Stored items from a collection

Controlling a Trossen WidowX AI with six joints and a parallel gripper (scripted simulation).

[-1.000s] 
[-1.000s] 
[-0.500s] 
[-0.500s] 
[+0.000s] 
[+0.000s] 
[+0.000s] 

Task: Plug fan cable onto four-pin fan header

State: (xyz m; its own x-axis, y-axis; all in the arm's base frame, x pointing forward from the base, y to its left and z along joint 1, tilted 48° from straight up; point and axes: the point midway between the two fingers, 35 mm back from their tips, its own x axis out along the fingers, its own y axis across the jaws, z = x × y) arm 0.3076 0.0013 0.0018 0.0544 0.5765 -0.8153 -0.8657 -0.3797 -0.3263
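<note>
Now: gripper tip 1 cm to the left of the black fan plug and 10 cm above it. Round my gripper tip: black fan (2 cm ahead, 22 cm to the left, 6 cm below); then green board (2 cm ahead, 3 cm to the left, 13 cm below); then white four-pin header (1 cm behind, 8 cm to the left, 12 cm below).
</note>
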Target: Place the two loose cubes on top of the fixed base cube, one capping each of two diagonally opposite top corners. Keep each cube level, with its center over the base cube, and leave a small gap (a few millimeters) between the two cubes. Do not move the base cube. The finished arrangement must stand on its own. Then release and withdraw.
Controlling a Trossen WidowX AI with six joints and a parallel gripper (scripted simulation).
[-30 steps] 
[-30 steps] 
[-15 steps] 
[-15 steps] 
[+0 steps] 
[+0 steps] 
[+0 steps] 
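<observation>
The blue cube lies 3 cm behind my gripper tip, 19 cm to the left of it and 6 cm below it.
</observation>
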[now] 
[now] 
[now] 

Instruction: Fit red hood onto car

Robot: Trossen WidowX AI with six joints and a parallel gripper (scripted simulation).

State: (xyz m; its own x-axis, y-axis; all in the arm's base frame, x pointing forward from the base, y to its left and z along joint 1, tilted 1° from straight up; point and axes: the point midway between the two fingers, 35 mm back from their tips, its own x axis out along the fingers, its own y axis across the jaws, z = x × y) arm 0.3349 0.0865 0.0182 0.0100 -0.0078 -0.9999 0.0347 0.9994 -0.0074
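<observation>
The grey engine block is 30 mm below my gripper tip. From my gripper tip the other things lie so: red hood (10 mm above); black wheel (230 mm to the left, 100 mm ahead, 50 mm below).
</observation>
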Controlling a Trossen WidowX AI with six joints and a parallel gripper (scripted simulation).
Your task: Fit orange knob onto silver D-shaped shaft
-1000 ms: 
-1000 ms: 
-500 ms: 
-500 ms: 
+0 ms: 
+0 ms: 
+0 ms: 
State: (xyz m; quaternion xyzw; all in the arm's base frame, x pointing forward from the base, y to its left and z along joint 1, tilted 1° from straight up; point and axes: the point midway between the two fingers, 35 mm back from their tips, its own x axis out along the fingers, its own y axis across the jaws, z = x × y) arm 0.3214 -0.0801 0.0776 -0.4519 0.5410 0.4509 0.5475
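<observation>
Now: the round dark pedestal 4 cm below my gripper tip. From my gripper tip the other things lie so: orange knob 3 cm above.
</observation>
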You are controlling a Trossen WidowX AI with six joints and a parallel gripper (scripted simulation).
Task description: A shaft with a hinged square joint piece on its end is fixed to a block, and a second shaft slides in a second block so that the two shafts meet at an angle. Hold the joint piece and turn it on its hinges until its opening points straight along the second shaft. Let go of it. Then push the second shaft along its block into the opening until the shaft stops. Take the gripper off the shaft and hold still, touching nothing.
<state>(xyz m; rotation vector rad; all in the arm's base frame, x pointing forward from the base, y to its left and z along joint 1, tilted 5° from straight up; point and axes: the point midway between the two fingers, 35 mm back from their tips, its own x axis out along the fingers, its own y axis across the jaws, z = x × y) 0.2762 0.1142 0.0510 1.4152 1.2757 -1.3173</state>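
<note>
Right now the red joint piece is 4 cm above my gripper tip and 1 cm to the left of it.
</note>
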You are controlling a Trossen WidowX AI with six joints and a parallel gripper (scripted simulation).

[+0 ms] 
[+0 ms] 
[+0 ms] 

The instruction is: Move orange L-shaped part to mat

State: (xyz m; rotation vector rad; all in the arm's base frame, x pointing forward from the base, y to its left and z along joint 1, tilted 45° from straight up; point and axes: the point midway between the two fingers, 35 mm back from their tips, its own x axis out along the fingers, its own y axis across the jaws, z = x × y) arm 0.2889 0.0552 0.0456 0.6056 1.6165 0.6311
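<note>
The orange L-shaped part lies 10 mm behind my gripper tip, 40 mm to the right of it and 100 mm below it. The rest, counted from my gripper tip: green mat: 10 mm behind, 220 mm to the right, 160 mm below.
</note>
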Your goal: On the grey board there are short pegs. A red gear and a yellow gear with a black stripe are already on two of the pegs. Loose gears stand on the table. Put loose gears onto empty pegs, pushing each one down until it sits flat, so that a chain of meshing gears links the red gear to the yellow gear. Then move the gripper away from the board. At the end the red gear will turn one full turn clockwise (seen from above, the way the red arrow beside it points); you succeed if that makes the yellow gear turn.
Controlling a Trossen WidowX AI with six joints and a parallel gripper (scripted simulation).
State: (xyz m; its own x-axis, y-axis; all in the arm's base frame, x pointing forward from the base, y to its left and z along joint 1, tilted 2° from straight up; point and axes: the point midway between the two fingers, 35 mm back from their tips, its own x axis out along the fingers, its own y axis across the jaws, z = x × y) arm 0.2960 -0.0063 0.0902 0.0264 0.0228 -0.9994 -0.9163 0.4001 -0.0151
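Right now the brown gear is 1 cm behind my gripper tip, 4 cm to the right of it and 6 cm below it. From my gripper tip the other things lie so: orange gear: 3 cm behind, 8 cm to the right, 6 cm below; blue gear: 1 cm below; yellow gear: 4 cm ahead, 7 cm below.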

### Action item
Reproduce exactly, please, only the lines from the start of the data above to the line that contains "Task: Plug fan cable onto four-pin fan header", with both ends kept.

### Problem solution
Controlling a Trossen WidowX AI with six joints and a parallel gripper (scripted simulation).

[-1.000s] 
[-1.000s] 
[-0.500s] 
[-0.500s] 
[+0.000s] 
[+0.000s] 
[+0.000s] 

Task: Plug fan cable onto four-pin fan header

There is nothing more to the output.